■ **TO DO**: Lines with the word "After" in them are the ones to copy from the records.

[[ EXERCISE DATA open ]]

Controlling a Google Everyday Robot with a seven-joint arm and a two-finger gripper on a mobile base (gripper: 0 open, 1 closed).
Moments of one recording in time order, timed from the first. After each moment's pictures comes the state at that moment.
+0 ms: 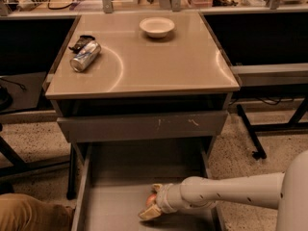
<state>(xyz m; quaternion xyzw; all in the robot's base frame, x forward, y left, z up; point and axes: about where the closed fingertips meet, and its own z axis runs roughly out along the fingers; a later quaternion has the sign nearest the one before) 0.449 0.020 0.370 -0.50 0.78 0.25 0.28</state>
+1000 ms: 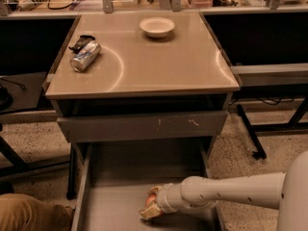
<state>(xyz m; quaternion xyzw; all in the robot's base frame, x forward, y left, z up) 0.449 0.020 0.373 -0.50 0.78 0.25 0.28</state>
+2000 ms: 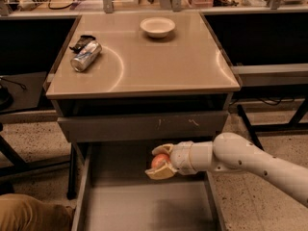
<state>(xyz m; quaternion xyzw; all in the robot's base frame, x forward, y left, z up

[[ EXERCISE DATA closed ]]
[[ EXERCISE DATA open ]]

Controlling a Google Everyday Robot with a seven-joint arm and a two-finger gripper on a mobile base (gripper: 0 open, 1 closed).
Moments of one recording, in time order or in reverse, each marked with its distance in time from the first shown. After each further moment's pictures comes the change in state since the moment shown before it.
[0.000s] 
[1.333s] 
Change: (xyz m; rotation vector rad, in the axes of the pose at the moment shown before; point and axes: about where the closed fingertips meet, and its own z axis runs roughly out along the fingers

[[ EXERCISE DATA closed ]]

■ **SOLUTION TO THE EXERCISE**:
Moments of one recording in time order, timed from the first. After each moment's pictures comes the state at that moment.
Moments of one recording, in time order or in reverse, each marked with its distance in time from the first shown. After each further moment's pictures comes the change in state since the moment shown before it.

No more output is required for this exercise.